While traders always exclusively use either component $A_t$ or component $B_t$ to predict dividend payouts, somewhere in the dark recesses of their mind they have beliefs about when they should switch mental models. e.g., if you started making a midnight snack, you might not immediately know what to do when your first knife dissolved in the mayonnaise jar, but you wouldn’t ruin several knives in a row this way. Let $f^A(D_t)$ denote traders’ beliefs about the distribution of dividends in period $t$ given that they entered the period using only component $A_t$ to predict dividend payouts:

(15) $\begin{align*} f^A(D_t) &= \frac{1}{\sigma_D} \cdot \phi\left( \frac{D_t - A_t}{\sigma_D} \right) = \frac{1}{\sigma_D} \cdot \phi\left( \frac{1}{\sigma_D} \cdot Z_t^A \right) \end{align*}$

Traders’ Bayesian posterior going into period $(t + 1)$ about whether or not model $A$ is still the correct model is then given by:

(16) $\begin{align*} Q_{t+1} &= \sfrac{1}{2} + (2 \cdot \pi - 1) \cdot (X_{t+1} - \sfrac{1}{2}) \end{align*}$

The parameter $\pi$ is just traders’ priors on the model switching probability. The variable $X_t$ is given by:

(17) $\begin{align*} X_{t+1} &= \frac{Q_t \cdot L_t}{1 - Q_t \cdot (1 - L_t)} \end{align*}$

where $L_t$ denotes the likelihood ratio as:

(18) $\begin{align*} L_t &= \frac{f^A(D_t)}{f^B(D_t)} = \exp\left\{ \, - \, \frac{(Z_t^A)^2 - (Z_t^B)^2}{2 \cdot \sigma_D^2} \, \right\} \end{align*}$

Note that this ratio is always non-negative, and is increasing in the difference $|Z_t^A| - |Z_t^B|$ . i.e., traders tilt their beliefs toward model $A$ after seeing that $|Z_t^A|$ is smaller than $|Z_t^B|$ and vice versa.

5. Model with Learning

From here on out, solving a model where traders learn from their past errors and switch between simplified mental models is quite straight-forward. Without loss of generality, let’s consider the case where traders enter period $t$ using only component $A$ to predict dividends. Then, traders switch models if:

(19) $\begin{align*} M_{t+1} &= \begin{cases} A &\text{if } Q_{t+1} \geq q \\ B &\text{else} \end{cases} \end{align*}$

for $q < \sfrac{1}{2}$ . e.g., if $q = 0.05$ , then traders will continue to make forecasts exclusively with component $A$ until it is rejected at the $5{\scriptstyle \%}$ confidence level. Once this happens, they will switch over to exclusively using component $B$ . The smaller is $q$ , the stronger is the degree of resistance to model change.
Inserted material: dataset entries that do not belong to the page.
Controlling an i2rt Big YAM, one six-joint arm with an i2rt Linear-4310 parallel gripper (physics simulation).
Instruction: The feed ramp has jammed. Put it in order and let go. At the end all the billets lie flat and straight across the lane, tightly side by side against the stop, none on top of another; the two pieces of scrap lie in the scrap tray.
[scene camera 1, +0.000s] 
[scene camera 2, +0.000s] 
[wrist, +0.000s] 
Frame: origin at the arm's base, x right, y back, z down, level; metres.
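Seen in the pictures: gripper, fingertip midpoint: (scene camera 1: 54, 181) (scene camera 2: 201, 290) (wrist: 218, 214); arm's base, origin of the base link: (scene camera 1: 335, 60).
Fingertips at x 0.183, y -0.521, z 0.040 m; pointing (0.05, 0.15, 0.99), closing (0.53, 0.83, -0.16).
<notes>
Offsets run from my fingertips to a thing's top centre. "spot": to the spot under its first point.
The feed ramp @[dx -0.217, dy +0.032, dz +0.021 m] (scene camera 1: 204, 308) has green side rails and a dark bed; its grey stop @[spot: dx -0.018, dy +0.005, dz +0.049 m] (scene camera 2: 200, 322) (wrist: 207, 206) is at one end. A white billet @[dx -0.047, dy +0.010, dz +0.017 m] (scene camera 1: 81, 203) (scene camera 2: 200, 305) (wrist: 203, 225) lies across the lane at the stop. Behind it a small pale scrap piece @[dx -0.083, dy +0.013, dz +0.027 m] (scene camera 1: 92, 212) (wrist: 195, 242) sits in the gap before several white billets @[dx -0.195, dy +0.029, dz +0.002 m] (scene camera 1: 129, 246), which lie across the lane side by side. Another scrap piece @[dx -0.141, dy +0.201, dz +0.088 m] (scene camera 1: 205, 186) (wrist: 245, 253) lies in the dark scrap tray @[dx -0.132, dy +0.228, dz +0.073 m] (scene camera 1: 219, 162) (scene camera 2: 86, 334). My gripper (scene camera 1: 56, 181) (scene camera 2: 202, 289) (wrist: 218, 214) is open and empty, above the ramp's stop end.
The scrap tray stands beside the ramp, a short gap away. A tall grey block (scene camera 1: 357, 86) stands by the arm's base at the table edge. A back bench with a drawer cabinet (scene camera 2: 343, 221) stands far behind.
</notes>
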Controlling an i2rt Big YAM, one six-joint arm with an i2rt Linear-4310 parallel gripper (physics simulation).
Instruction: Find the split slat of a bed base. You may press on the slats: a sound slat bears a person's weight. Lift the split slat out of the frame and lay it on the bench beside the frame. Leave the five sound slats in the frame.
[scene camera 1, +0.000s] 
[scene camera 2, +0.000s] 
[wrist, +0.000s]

In this setup, there are then $2$ different regimes to consider when computing returns: i) no shift ( $\mathit{NS}$ ) and ii) shift ( $S$ ). The returns in the no shift regime are the exact same as before:

(20) $\begin{align*} R_t^{\mathit{NS}} &= Z_t^A + \theta \times \varepsilon_{A,t+1} \end{align*}$

since the traders ignore the possibility of there ever being another component $B$ when using model $A$ . The returns in the shift regime are more complicated:

(21) $\begin{align*} R_t^S &= Z_t^A + \theta \times \varepsilon_{B,t+1} + \rho \cdot \theta \times (B_t - A_t) \end{align*}$

The returns when traders shift from model $A$ to model $B$ differ from the no shift regime because traders purge all current and lagged model $A$ -information from prices and replace it with model $B$ -information.